→ Task objective: Without including any pictures, write out the listing below exactly.
════════════════
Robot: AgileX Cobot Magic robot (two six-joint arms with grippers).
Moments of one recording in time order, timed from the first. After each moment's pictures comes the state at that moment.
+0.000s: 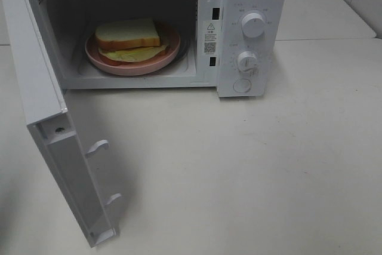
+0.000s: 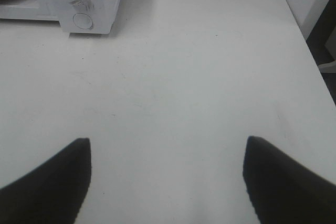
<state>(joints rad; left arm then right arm) 0.02 0.52 -0.46 -0.05 0.50 0.05 0.04 0.00 -0.51 -0.03 1.04 0.00</state>
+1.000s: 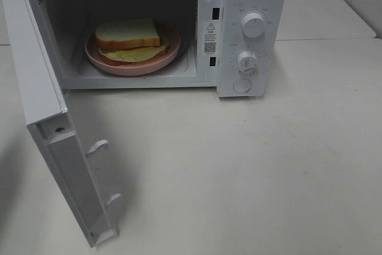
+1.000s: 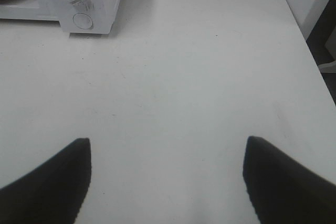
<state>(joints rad) 0.02 1.13 -0.29 -0.01 -0.59 0.02 0.04 0.00 -0.51 -0.03 1.04 0.00</state>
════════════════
→ Result for this exercise:
Robot: AgileX Cobot Magic robot (two six-joint arms with grippers).
Moments of one recording in time order, timed from the first. After each moment's pictures comes the state at that moment.
+0.000s: 
+0.000s: 
<state>(joints rad; left arm then right arm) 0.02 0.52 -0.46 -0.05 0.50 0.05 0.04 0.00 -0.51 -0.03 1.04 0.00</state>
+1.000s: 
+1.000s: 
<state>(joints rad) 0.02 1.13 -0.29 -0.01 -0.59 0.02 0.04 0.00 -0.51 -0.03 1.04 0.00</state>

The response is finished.